Your task is to print all of the data below exactly, with no pictures included.
*** Opening Data shown ***
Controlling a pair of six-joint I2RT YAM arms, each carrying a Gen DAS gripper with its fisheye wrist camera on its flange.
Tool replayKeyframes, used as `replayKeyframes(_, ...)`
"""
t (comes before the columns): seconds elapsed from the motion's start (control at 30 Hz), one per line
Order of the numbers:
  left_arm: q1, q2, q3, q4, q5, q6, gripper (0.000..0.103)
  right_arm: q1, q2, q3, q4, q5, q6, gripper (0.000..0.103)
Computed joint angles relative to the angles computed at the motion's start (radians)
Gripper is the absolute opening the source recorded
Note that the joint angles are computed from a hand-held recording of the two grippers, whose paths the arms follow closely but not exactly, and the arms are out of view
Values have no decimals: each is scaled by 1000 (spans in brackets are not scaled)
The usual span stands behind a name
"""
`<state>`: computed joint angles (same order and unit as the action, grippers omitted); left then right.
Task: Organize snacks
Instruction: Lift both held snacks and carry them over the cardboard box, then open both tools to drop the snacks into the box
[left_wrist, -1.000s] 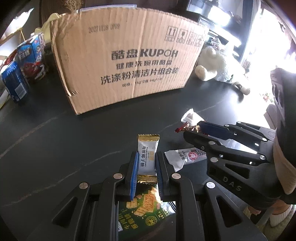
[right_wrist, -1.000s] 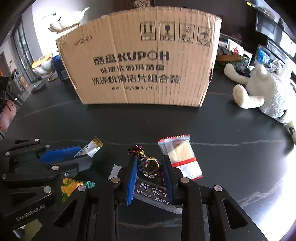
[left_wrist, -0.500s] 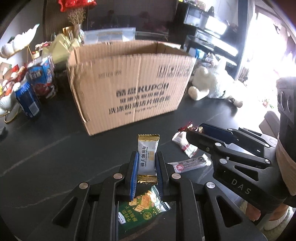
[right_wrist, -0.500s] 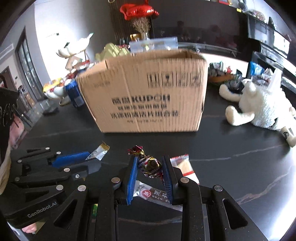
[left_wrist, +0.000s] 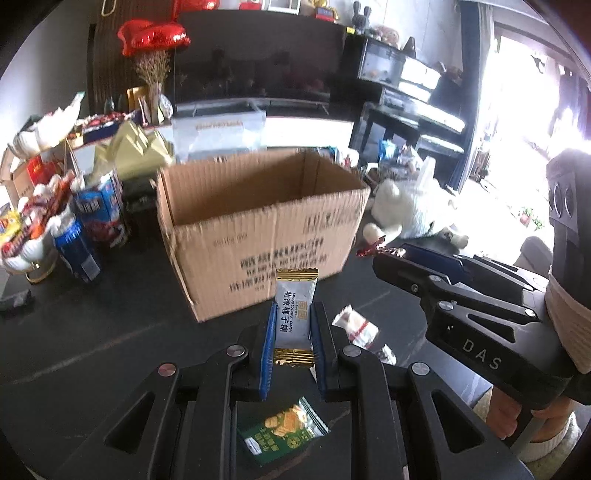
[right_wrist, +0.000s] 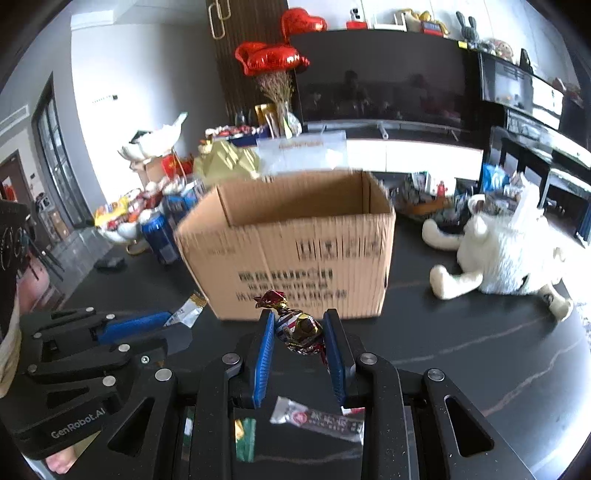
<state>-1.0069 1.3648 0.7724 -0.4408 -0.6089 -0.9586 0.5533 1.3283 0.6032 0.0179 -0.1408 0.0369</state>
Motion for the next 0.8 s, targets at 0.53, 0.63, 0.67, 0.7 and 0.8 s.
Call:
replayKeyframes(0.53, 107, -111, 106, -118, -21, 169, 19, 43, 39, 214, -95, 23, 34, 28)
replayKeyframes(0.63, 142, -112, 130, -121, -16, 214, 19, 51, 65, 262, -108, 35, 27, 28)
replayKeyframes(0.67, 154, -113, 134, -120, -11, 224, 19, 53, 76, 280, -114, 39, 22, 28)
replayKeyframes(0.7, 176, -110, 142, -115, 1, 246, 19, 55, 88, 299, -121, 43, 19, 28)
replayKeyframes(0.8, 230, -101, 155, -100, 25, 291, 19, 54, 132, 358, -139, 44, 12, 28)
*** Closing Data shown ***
■ **Solution to the problem**
Controlling a pair of six-joint I2RT YAM arms, each carrying a Gen DAS gripper with its fisheye wrist camera on its flange.
Tool replayKeyframes, used as `replayKeyframes(_, ...)`
"""
t (comes before the columns): seconds elapsed from the motion's start (control at 30 Hz), one per line
Order of the numbers:
  left_arm: q1, q2, q3, q4, q5, q6, gripper (0.000..0.103)
  right_arm: q1, q2, q3, q4, q5, q6, gripper (0.000..0.103)
Computed joint angles relative to the angles computed at the motion's start (radians)
Gripper is the absolute opening the source recorded
Note that the joint angles are computed from a hand-held recording of the two grippers, whose paths the arms follow closely but not exactly, and the arms are out of view
Values have no decimals: each is scaled by 1000 (spans in brackets are not scaled)
The usual span stands behind a name
"""
`<state>`: computed joint angles (same order and unit as the action, grippers omitted); left then right.
Task: Organize snacks
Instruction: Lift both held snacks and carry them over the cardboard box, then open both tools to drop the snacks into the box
[left_wrist, -1.000s] 
[right_wrist, -1.000s] 
[left_wrist, -0.500s] 
[right_wrist, -0.500s] 
[left_wrist, +0.000s] 
[right_wrist, +0.000s] 
<state>-1.0069 1.3648 0.7724 -0.4408 -0.6089 -0.9586 0.5533 1.3283 0.6032 0.0179 -0.1408 0.0369</state>
Motion for the next 0.8 s, targets at 0.53, 0.63, 0.67, 0.7 and 0.8 s.
Call:
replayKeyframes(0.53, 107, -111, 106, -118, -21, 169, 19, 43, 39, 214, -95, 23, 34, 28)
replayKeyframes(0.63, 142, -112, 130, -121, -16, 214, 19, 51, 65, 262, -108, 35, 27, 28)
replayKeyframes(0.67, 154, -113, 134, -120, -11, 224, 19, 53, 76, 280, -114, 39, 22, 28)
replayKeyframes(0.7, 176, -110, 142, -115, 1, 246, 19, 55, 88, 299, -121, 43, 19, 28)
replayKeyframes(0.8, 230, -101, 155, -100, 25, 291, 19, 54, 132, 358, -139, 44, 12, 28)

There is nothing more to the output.